*WHAT YOU ARE ASKED TO DO*:
Filter the records below, keeping only lines with the string "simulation".

(Extracted records)
# # #
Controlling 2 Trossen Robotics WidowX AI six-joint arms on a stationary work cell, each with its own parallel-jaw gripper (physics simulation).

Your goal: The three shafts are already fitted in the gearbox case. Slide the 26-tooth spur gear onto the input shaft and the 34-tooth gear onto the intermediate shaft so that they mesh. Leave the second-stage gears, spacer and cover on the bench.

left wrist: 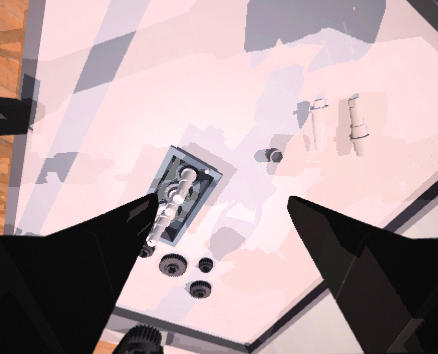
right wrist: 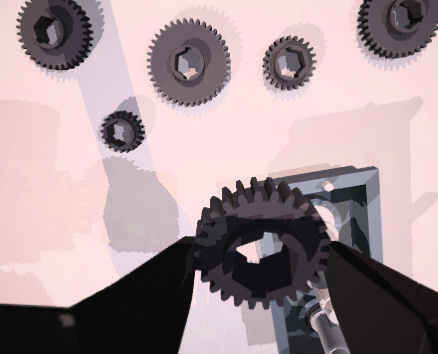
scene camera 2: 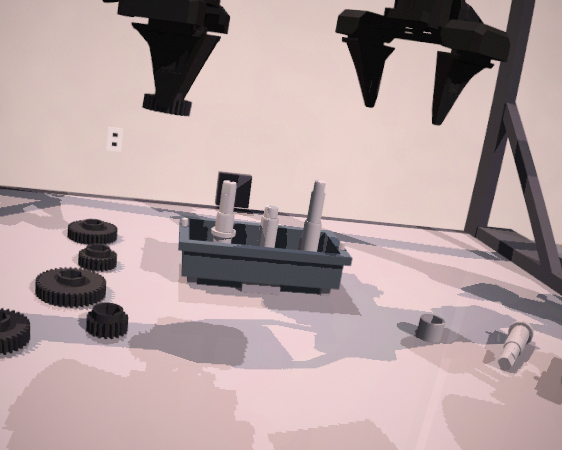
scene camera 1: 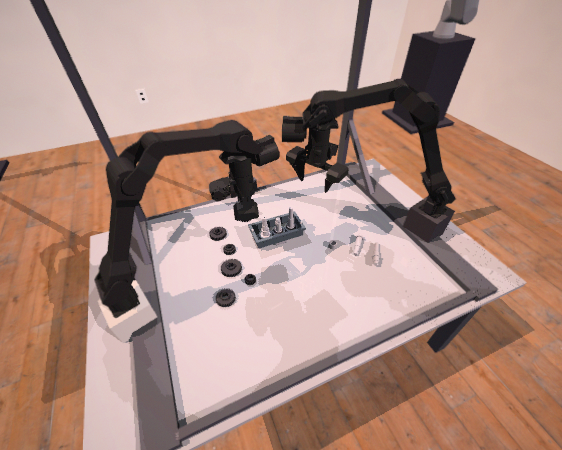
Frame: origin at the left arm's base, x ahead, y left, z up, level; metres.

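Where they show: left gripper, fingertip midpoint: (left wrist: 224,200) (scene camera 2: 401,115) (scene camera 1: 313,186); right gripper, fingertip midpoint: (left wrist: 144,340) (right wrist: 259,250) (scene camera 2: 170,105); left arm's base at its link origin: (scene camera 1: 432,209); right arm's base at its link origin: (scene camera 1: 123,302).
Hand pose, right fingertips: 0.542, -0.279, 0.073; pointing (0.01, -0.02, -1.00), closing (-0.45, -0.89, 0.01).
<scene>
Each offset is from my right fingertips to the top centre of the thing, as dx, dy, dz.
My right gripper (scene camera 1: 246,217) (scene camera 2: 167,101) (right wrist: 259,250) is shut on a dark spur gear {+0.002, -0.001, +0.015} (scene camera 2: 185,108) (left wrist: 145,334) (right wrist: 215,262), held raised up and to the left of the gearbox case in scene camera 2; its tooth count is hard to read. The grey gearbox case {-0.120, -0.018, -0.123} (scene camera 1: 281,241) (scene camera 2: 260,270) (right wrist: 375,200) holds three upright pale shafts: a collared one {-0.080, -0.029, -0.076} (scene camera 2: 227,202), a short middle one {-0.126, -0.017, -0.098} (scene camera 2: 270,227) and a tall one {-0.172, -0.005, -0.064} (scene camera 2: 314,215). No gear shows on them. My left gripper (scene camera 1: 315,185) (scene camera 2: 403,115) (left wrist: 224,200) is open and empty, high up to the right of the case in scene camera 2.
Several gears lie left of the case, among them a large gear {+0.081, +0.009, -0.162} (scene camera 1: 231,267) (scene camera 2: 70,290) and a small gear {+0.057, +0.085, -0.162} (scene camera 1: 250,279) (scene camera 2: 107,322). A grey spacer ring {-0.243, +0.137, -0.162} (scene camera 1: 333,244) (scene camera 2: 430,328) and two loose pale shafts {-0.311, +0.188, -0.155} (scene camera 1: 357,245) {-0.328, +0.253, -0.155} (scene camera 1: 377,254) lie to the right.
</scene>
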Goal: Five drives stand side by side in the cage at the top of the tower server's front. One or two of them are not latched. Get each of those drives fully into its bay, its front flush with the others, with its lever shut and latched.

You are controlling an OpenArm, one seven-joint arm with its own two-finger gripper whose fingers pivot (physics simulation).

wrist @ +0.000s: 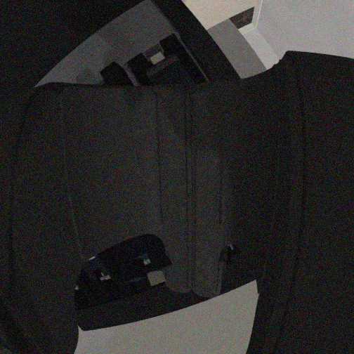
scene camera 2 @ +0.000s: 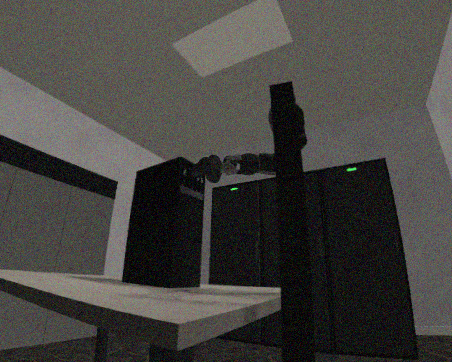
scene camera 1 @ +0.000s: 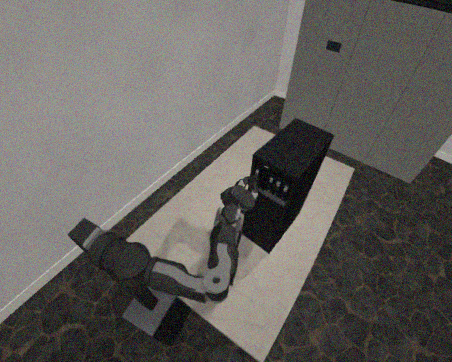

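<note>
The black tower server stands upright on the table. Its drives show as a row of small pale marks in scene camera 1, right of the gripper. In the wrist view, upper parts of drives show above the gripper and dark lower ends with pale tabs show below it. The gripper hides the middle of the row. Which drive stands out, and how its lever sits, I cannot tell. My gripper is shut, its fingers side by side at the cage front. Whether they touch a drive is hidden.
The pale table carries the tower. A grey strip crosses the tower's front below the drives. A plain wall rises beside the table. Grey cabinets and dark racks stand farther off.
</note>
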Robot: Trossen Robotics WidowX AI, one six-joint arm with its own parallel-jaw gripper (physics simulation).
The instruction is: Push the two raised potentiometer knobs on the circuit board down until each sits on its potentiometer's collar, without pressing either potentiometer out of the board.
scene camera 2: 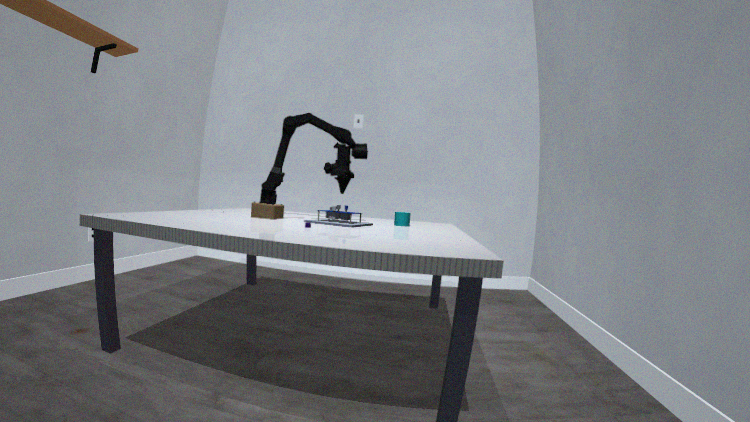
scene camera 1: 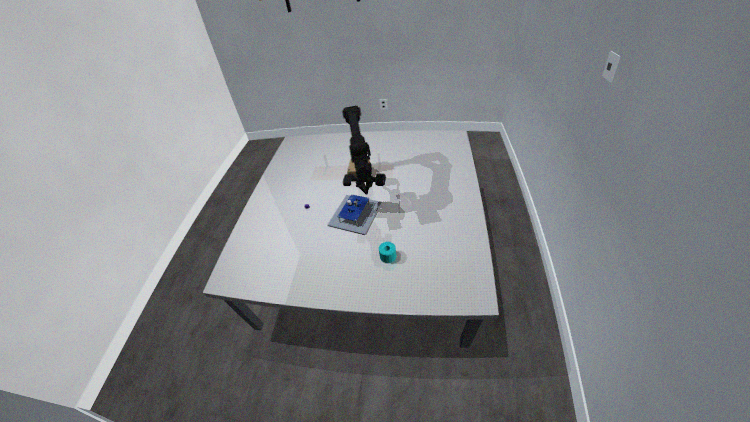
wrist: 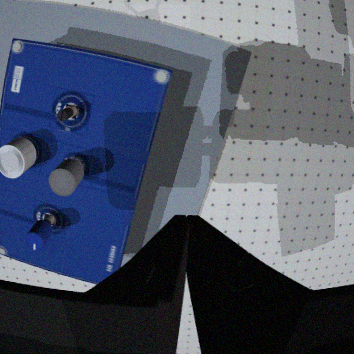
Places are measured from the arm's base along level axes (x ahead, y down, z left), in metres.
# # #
*SOLUTION TO THE EXERCISE*:
Controlling 2 Trossen Robotics WidowX AI six-joint arms on a stationary work cell, each with its own parallel-jaw gripper (physics simulation).
You are controlling an OpenArm, one seven-joint arm with its own two-finger gripper whose fingers pivot (physics simulation).
Robot: Trossen Robotics WidowX AI, one six-joint arm with its own parallel-jaw gripper (physics simulation).

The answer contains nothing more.